I have blogged before about the issues we face in M4RI if the matrices we work with are relatively sparse. In a nutshell, computing the, say, row echelon form of these matrices may take longer than for random matrices. In particular, all the nice work we’ve done for making matrix elimination fast M4RI might not pay off for the kind of matrices I care about such as matrices as they appear when computing Gröbner bases for relatively dense systems of polynomials in PolyBoRi. A few examples of such matrices can be downloaded from the M4RI performance site. Since I am writing up my thesis (and Clément and I are working on a joint paper) I played around with a simple hybrid algorithm today. The idea is simple: M4RI is faster for sparse-ish matrices than PLS decomposition mainly due to the lack of column swaps. Thus, run M4RI until the density of the remaining matrix is above a certain threshold and then switch to the PLS-based approach. It turns out this works reasonably well for the benchmark matrices.

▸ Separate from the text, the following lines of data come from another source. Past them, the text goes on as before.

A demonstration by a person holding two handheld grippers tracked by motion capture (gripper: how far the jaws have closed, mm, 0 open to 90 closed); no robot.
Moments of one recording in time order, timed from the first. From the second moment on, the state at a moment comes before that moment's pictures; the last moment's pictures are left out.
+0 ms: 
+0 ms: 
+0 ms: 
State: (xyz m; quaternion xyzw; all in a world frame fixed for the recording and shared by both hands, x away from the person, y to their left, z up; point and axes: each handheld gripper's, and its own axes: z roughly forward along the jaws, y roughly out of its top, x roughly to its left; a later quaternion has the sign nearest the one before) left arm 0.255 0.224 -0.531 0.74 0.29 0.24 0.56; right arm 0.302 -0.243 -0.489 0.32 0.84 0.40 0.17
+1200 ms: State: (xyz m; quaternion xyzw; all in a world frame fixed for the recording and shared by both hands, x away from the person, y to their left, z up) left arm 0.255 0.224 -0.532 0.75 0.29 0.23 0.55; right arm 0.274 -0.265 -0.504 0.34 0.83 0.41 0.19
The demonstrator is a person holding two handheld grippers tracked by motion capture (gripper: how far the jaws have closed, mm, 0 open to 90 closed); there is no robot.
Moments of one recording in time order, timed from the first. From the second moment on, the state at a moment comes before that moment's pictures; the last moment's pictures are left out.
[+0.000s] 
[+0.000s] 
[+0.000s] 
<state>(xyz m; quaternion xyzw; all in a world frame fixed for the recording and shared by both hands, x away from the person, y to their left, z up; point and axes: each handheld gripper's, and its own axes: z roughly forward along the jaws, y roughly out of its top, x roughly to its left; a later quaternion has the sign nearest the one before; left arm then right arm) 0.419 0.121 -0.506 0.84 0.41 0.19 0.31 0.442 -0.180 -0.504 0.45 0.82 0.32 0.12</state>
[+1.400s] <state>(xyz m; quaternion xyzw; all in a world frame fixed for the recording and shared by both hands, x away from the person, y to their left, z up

64-bit Debian/GNU Linux, 2.6Ghz Opteron (VMWare Virtualised)

Problem (Filesize)	Matrix Dimension	Density	Magma 2.14-13	M4RI 20100324	PLS 20100324	M+P 0.15 20100414	M+P 0.20 20100414
HFE 25 (5.6 MB)	12,307 x 13,508	0.076	4.57s	3.28s	3.45s	3.44s	3.08
HFE 30 (16 MB)	19,907 x 29,323	0.067	33.21s	23.72s	25.42s	22.79s	20.71
HFE 35 (40 MB)	29,969 x 55,800	0.059	278.58s	126.08s	159.72s	121.03s	123.75
MXL2 (39MB)	26,075 x 26,407	0.185	76.81s	23.03s	19.04s	18.31s	17.15

64-bit Fedora Linux, 2.33Ghz Xeon (eno)

Problem (Filesize)	Matrix Dimension	Density	Magma 2.16-7	M4RI 20100324	PLS 20100324	M+P 0.15 20100414	M+P 0.20 20100414
HFE 25 (5.6 MB)	12,307 x 13,508	0.076	3.68s	1.94s	2.09s	2.16s	1.92
HFE 30 (16 MB)	19,907 x 29,323	0.067	23.39s	11.46s	13.34s	11.37s	10.60
HFE 35 (40 MB)	29,969 x 55,800	0.059	—	49.19s	68.85s	53.17s	47.90
MXL2 (39MB)	26,075 x 26,407	0.185	55.15	12.25s	9.22s	9.09s	9.25

64-bit Ubuntu Linux, 2.66Ghz Xeon (sage.math)

Problem (Filesize)	Matrix Dimension	Density	M4RI 20100324	PLS 20100324	M+P 0.15 20100414	M+P 0.20 20100414
HFE 25 (5.6 MB)	12,307 x 13,508	0.076	2.24s	2.00s	2.25s	2.04
HFE 30 (16 MB)	19,907 x 29,323	0.067	27.52s	13.29s	11.75s	13.39
HFE 35 (40 MB)	29,969 x 55,800	0.059	115.35s	72.70s	54.97s	111.27
MXL2 (39MB)	26,075 x 26,407	0.185	26.61s	8.73s	8.82s	10.32

In the above M+P denotes the hybrid hack and the number following M+P is the switch-over density. Clearly, this simple strategy does not always give optimal results, but it does indeed look promising at least for some (relevant) applications. I did not commit the patch however, since it is too much of a hack. We will have think whether and how to incorporate it properly. Btw. I don’t have access to Magma on sage.math.